As I wrote in my most widely read post on the subject:
While he doesn’t seem to have ever identified as a Men’s Rights activist per se – the only “rights” he seemed to be interested in were his own – his postings online echo the extreme and ignorant denunciations of feminism seen amongst MRAs and other manospherians.
I put it a bit more bluntly in a Reddit comment I wrote after first seeing the Honey Badger Brigade post:
If they’d actually paid attention to anything I’ve written on Rodger they would see that I didn’t call him an MRA; I went out of my way to point out that as far as we know he didn’t read MRA sites.
That said, as he was a regular at PUAhate, he was part of what you might call the MRA extended universe, and much of his ideology came out of the same misogynistic swamp that MRAs inhabit.
I didn’t cause any of this.
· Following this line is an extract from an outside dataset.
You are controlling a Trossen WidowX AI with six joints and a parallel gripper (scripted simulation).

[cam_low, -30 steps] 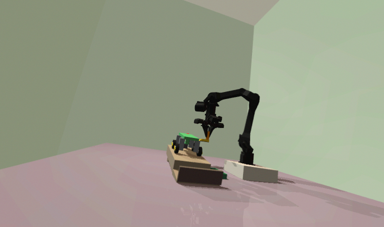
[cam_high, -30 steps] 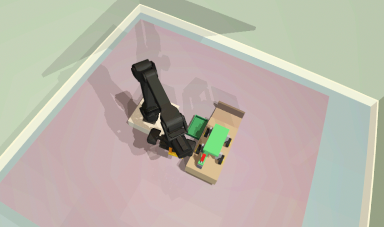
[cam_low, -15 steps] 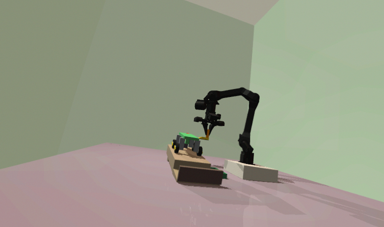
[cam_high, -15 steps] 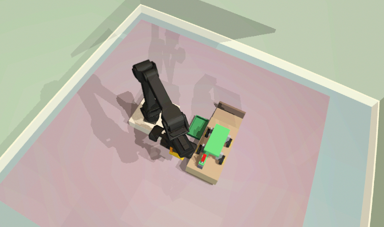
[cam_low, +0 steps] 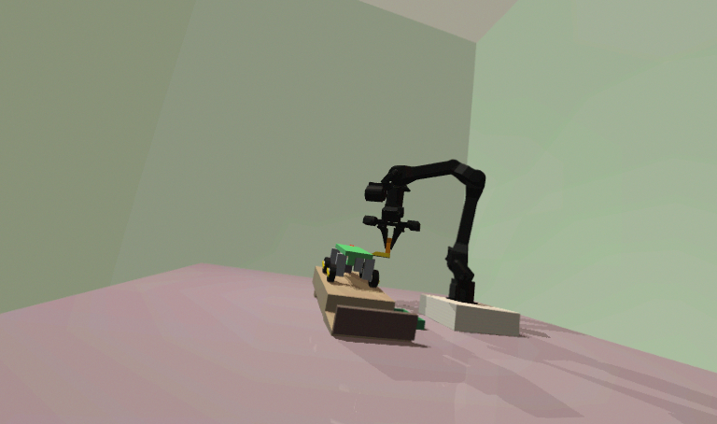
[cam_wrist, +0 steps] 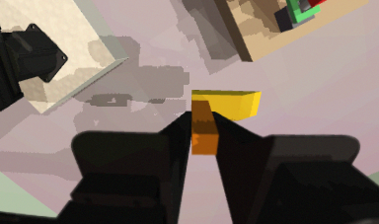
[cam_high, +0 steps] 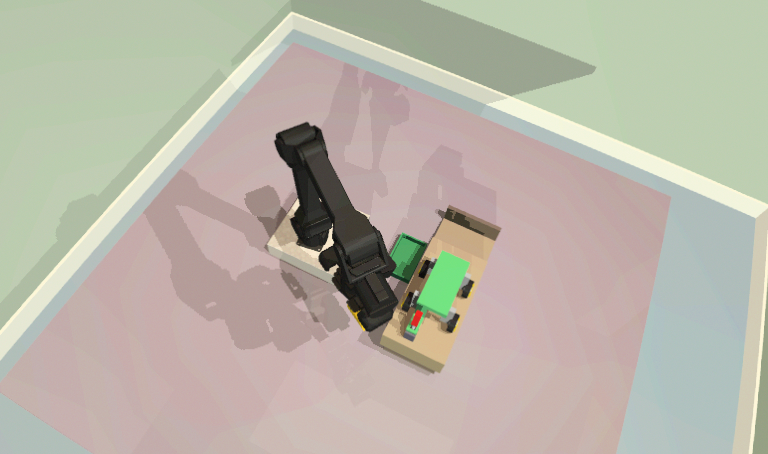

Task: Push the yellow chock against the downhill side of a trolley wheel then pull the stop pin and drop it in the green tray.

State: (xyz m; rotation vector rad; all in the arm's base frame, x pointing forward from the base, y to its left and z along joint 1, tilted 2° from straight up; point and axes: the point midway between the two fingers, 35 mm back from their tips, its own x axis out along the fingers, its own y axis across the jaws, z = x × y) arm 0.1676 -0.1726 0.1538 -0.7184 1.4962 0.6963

MRAs caused this by being shitheads, and by thinking “any publicity is good publicity.” This is what MRAs get for supporting and defending AVFM for years, for their Occidental College spamming, for their crusades against an assortment of feminist villains they harassed and slandered. Oh, and for spewing misogyny all day every day.
My blog DOCUMENTS this. They’re the ones saying the shit that I quote. They made their own bed.
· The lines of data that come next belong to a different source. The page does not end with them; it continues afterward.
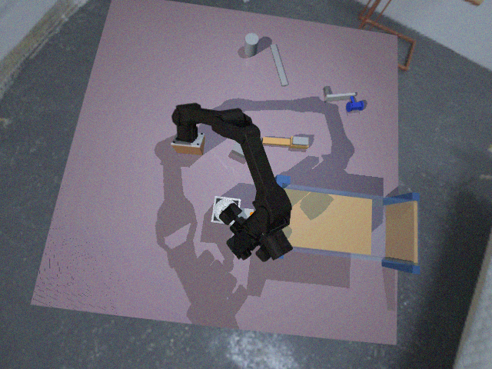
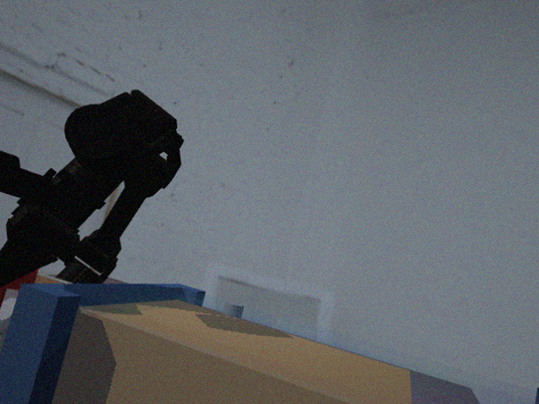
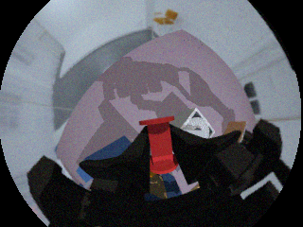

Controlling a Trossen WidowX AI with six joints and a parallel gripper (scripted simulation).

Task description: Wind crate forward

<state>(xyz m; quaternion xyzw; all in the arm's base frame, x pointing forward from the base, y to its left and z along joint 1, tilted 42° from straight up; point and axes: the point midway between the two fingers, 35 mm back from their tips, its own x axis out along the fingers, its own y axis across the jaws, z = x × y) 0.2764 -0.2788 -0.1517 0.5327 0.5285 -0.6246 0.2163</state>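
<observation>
Right now the red-knobbed crank handle is 40 mm to the left of my gripper tip, 30 mm below it and 20 mm behind it. Also, from my gripper tip: red knob: 10 mm to the left, 10 mm ahead; then blue steel frame: 100 mm to the left, 100 mm ahead, 30 mm below; then grey block: 350 mm to the left, 110 mm below, 50 mm behind.
</observation>
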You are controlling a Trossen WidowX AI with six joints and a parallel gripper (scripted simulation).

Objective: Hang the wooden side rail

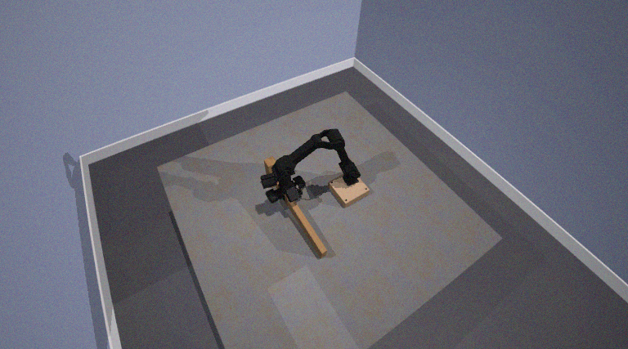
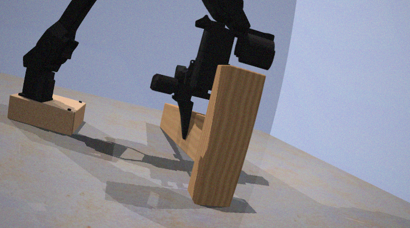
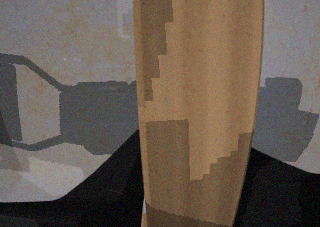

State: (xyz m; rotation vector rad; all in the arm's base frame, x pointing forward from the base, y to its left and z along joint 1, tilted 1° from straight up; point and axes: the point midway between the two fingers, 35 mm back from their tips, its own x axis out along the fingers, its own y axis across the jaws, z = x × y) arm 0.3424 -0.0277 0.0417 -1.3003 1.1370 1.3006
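Now: the headboard post 15 cm to the right of my gripper tip, 4 cm above it and 2 cm ahead of it.
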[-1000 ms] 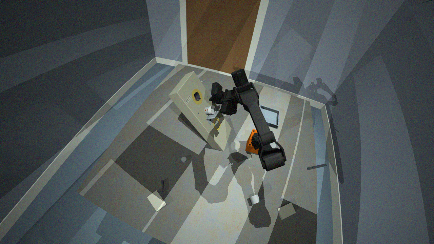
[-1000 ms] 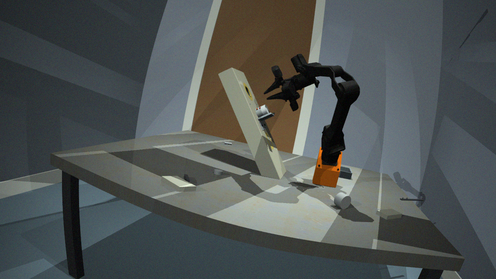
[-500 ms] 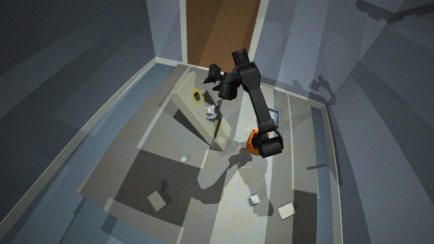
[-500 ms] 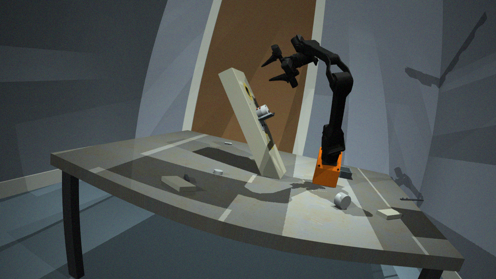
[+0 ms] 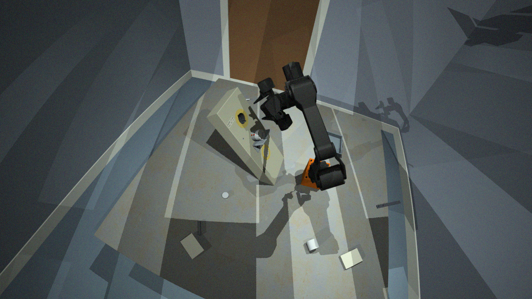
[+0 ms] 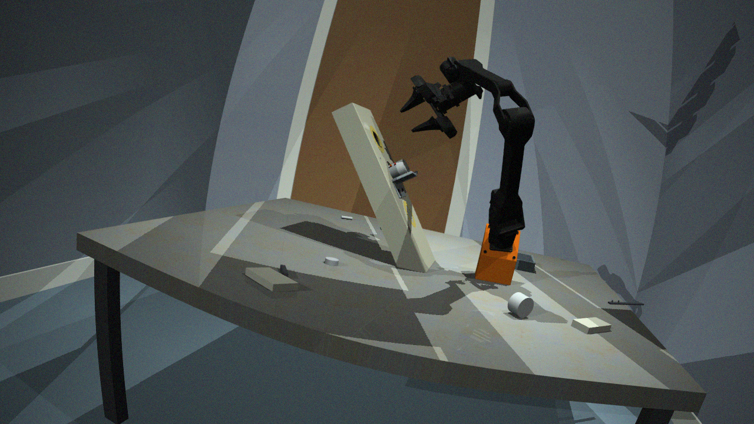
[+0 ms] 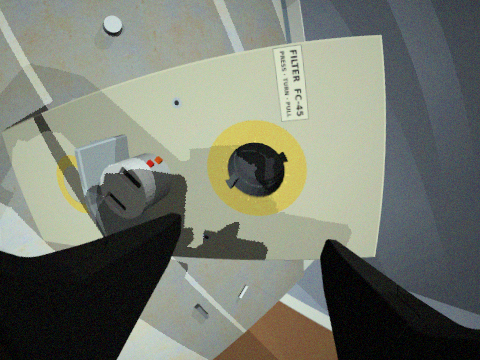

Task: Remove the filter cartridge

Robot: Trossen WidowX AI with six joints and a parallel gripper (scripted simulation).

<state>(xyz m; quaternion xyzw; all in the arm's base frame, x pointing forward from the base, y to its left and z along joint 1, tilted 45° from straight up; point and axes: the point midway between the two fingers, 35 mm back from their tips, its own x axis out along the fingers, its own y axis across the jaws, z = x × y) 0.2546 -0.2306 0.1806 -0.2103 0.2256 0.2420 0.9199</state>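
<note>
The round grey filter cartridge lies 10 mm behind my gripper tip, 10 mm to the left of it and 130 mm below it. Round my gripper tip: grey tray: 400 mm behind, 230 mm to the right, 340 mm below.
</note>
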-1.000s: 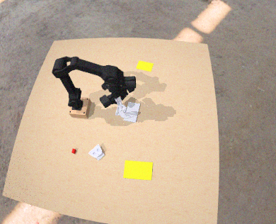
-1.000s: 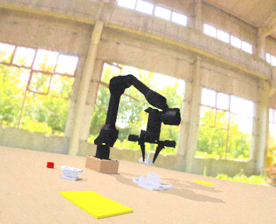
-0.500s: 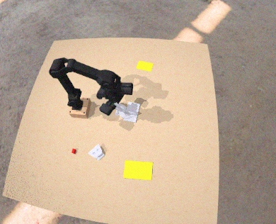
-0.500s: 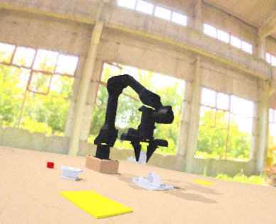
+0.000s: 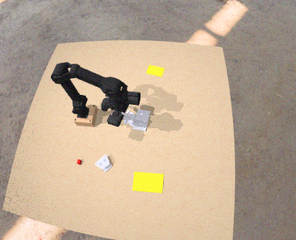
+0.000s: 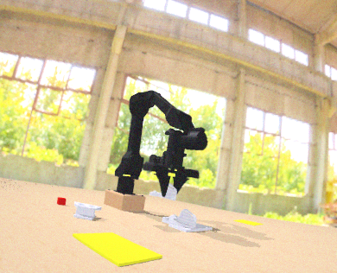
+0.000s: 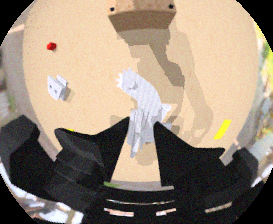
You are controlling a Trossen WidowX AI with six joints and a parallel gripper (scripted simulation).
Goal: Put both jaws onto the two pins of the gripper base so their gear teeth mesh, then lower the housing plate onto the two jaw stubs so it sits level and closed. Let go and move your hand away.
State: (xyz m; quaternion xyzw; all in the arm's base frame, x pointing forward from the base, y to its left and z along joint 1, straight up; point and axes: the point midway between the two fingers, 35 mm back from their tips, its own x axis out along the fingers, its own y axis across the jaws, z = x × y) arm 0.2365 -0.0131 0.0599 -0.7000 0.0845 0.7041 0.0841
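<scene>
My gripper tip is now 6 cm above the white jaw, 4 cm short of it and 1 cm to the right of it. The rest, counted from my gripper tip: small red cube: 26 cm to the right, 22 cm behind, 7 cm below; large yellow patch: 32 cm to the right, 16 cm ahead, 8 cm below; small white block: 25 cm to the right, 7 cm below, 7 cm behind.
</scene>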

Other journalists have used me and my blog as a resource. They incorrectly labeled Rodger an MRA. But they weren’t far off. He was MRA-adjacent.
Over on the Men’s Rights subreddit, the regulars ate up the Honey Badger Brigade post, which seemed to confirm my reputation as some sort of dastardly misandrist boogeyman. None of them seemed to have read a word of anything I’d actually written about Rodger. One Redditor described me thusly:
The Futrella is a desperate character with receding hair and receding appreciation from his Feminist Cohorts of screaming delinquents. …
I do wonder if his followers are real or if he spends all his time between pizza and diet soda masquerading under multiple legends?
A few were calling for my head.
That’s a bit of an understatement, huh?
Also, for what it’s worth, I don’t have a receding hairline. Even that is a false accusation.
As is Tieman’s remark about the “genocidal ideogogs” [sic]. But that’s a whole other kettle of worms.
EDIT: Oops. I originally neglected to take the difference in time zones into consideration when writing about when the Daily Kos piece appeared. While it did appear before my post, it wasn’t four hours before. I’ve corrected this in the piece.